**How to complete this task**
Everything before the line containing "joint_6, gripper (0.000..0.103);" stays out; print that line and all lines below it through the last, exactly.
=======
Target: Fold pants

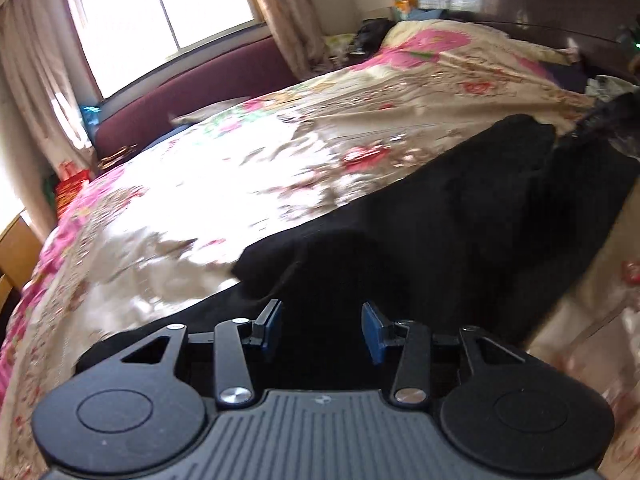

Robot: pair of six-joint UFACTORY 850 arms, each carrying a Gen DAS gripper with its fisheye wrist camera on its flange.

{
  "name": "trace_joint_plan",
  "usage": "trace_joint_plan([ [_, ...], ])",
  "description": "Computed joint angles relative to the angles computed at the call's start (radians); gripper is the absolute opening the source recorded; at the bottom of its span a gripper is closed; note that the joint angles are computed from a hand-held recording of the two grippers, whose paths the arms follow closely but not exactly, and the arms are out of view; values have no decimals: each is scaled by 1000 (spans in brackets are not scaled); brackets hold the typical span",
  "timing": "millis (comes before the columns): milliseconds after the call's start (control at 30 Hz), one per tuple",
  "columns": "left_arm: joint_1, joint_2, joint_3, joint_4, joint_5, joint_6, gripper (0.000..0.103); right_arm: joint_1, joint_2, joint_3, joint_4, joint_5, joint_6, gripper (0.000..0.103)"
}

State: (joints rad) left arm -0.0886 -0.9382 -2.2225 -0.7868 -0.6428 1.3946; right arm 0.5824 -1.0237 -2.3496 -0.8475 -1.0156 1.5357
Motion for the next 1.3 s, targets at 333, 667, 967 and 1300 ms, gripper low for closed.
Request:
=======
**Worked solution**
  "columns": "left_arm: joint_1, joint_2, joint_3, joint_4, joint_5, joint_6, gripper (0.000..0.103); right_arm: joint_1, joint_2, joint_3, joint_4, joint_5, joint_6, gripper (0.000..0.103)"
}

State: (joints rad) left arm -0.0886 -0.9382 -2.2225 -0.7868 -0.6428 1.3946; right arm 0.5824 -1.0237 -2.3496 -0.8475 -1.0156 1.5357
Motion for the next 1.3 s, targets at 333, 667, 967 and 1300 ms, gripper low for closed.
Request:

That finishes the answer to the exercise.